• **What needs to be done**: An identical copy of every entry below is the required output.

• **Provided data**:
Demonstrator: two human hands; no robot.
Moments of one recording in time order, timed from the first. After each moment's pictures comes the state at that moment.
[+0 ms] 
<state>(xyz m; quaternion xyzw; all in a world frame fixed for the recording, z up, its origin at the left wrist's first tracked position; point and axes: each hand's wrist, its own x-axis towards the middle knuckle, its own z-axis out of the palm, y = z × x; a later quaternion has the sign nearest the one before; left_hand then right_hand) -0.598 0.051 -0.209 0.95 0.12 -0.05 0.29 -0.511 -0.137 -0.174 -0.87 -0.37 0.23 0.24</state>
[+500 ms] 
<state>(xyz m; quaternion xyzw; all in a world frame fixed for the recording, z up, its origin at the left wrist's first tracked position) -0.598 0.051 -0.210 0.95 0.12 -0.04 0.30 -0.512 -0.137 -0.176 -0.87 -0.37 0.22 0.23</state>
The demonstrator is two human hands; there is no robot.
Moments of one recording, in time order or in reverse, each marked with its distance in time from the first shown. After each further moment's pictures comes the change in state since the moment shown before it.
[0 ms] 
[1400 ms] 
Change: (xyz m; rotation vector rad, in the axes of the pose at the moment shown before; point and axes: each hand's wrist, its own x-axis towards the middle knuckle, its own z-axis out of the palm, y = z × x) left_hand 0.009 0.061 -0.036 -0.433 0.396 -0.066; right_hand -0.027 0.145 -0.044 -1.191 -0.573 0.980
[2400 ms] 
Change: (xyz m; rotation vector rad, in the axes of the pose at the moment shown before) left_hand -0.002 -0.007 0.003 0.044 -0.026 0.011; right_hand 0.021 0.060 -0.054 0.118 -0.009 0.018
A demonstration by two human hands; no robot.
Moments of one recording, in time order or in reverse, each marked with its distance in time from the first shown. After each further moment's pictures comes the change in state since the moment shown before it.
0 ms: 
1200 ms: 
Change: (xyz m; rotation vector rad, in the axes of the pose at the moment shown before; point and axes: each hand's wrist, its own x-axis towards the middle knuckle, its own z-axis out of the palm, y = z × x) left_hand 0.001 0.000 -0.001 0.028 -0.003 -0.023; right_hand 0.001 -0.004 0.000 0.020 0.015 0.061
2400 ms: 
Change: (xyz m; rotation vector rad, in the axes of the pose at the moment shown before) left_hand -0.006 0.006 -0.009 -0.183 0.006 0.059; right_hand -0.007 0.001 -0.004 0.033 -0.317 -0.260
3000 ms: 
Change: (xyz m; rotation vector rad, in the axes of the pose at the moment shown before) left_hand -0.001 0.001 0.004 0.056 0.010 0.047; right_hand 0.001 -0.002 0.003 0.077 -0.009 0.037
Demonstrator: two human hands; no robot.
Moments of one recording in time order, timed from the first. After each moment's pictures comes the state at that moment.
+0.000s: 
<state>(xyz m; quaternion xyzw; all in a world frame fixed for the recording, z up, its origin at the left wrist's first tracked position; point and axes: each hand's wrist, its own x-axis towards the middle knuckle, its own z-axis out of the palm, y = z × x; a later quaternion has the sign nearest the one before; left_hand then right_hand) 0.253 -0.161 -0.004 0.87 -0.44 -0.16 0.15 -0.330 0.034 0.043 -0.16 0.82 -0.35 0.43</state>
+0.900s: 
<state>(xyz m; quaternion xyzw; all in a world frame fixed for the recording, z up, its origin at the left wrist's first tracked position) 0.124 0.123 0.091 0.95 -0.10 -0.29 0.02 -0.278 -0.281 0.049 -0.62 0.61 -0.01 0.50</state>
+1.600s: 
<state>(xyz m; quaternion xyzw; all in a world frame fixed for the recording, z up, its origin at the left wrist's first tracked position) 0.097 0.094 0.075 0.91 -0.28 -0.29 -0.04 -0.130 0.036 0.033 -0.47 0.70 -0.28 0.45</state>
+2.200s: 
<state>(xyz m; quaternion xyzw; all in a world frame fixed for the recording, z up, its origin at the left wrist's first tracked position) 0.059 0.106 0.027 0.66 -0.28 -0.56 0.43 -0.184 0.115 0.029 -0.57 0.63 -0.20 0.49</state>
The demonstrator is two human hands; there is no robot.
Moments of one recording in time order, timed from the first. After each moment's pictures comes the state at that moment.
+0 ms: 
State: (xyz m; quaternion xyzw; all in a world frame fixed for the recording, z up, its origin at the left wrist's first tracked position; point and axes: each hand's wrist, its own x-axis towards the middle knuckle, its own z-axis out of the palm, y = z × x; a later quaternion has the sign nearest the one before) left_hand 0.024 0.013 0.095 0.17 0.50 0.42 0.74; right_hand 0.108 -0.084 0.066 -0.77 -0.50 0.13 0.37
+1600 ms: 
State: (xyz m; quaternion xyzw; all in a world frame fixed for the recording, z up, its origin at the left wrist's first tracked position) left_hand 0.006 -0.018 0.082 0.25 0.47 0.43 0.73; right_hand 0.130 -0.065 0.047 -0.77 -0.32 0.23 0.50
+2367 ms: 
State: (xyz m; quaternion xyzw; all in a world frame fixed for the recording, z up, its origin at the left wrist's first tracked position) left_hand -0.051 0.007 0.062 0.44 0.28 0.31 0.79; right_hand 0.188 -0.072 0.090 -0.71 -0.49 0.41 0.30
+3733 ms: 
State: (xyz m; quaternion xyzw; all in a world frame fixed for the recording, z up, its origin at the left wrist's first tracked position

• **Result of this task**:
Demonstrator: two human hands; no robot.
Moments of one recording in time order, timed from the first. After each moment's pictures comes the state at that moment.
[+0 ms] 
<state>(xyz m; quaternion xyzw; all in a world frame fixed for the recording, z up, its origin at the left wrist's first tracked position; point and axes: each hand's wrist, its own x-axis towards the middle knuckle, its own z-axis out of the palm, y = z × x; a later quaternion has the sign nearest the one before; left_hand then right_hand) -0.598 0.051 -0.209 0.95 0.12 -0.05 0.29 -0.511 -0.137 -0.174 -0.87 -0.37 0.23 0.24</state>
[+500 ms] 
<state>(xyz m; quaternion xyzw; all in a world frame fixed for the recording, z up, its origin at the left wrist's first tracked position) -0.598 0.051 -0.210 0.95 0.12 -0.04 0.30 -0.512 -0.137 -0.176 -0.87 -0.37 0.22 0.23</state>
The demonstrator is two human hands; there is no robot.
Moments of one recording, in time order or in reverse, each marked with its distance in time from the first shown. After each further moment's pictures comes the change in state since the moment shown before it.
[0 ms] 
[1400 ms] 
Change: (xyz m; rotation vector rad, in the axes of the pose at the moment shown before; point and axes: each hand's wrist, its own x-axis towards the middle knuckle, its own z-axis out of the palm, y = z × x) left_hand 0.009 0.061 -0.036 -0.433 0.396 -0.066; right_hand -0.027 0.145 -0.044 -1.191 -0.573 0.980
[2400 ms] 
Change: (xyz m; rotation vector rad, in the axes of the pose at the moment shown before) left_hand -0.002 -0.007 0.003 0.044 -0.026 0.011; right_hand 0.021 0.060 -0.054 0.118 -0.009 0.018
A demonstration by two human hands; no robot.
Moments of one recording, in time order or in reverse, each marked with its distance in time from the first shown. After each further moment's pictures comes the change in state since the moment shown before it.
0 ms: 
1200 ms: 
Change: (xyz m; rotation vector rad, in the axes of the pose at the moment shown before; point and axes: each hand's wrist, its own x-axis towards the middle knuckle, its own z-axis out of the palm, y = z × x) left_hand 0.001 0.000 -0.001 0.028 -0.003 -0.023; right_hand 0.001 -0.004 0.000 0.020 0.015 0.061
2400 ms: 
Change: (xyz m; rotation vector rad, in the axes of the pose at the moment shown before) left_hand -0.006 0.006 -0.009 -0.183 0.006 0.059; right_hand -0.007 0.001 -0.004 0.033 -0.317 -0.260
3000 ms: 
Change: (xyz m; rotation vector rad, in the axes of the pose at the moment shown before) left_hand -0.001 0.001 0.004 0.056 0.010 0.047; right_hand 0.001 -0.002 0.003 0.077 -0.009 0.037
Demonstrator: two human hands; no robot.
Moments of one recording in time order, timed from the first. After each moment's pictures comes the state at that moment.
+0.000s: 
<state>(xyz m; quaternion xyzw; all in a world frame fixed for the recording, z up, its origin at the left wrist's first tracked position; point and axes: each hand's wrist, its own x-axis towards the middle knuckle, its own z-axis out of the palm, y = z × x; a later quaternion has the sign nearest the one before; left_hand then right_hand) 0.253 -0.161 -0.004 0.87 -0.44 -0.16 0.15 -0.330 0.034 0.043 -0.16 0.82 -0.35 0.43</state>
+0.900s: 
<state>(xyz m; quaternion xyzw; all in a world frame fixed for the recording, z up, its origin at the left wrist's first tracked position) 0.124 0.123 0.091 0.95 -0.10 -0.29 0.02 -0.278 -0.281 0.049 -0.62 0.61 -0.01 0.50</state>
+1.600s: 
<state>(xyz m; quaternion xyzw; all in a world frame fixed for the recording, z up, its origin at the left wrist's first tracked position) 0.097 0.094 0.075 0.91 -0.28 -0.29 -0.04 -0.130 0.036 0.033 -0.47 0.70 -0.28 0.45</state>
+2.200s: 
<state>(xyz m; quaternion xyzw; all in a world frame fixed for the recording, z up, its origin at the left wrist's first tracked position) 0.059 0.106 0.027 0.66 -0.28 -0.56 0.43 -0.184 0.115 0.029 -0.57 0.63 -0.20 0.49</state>
The demonstrator is two human hands; there is no robot.
Moments of one recording in time order, timed from the first. After each moment's pictures comes the state at that moment.
+0 ms: 
State: (xyz m; quaternion xyzw; all in a world frame fixed for the recording, z up, its origin at the left wrist's first tracked position; point and axes: each hand's wrist, its own x-axis towards the middle knuckle, its own z-axis out of the palm, y = z × x; a later quaternion has the sign nearest the one before) left_hand 0.024 0.013 0.095 0.17 0.50 0.42 0.74; right_hand 0.108 -0.084 0.066 -0.77 -0.50 0.13 0.37
+1600 ms: 
State: (xyz m; quaternion xyzw; all in a world frame fixed for the recording, z up, its origin at the left wrist's first tracked position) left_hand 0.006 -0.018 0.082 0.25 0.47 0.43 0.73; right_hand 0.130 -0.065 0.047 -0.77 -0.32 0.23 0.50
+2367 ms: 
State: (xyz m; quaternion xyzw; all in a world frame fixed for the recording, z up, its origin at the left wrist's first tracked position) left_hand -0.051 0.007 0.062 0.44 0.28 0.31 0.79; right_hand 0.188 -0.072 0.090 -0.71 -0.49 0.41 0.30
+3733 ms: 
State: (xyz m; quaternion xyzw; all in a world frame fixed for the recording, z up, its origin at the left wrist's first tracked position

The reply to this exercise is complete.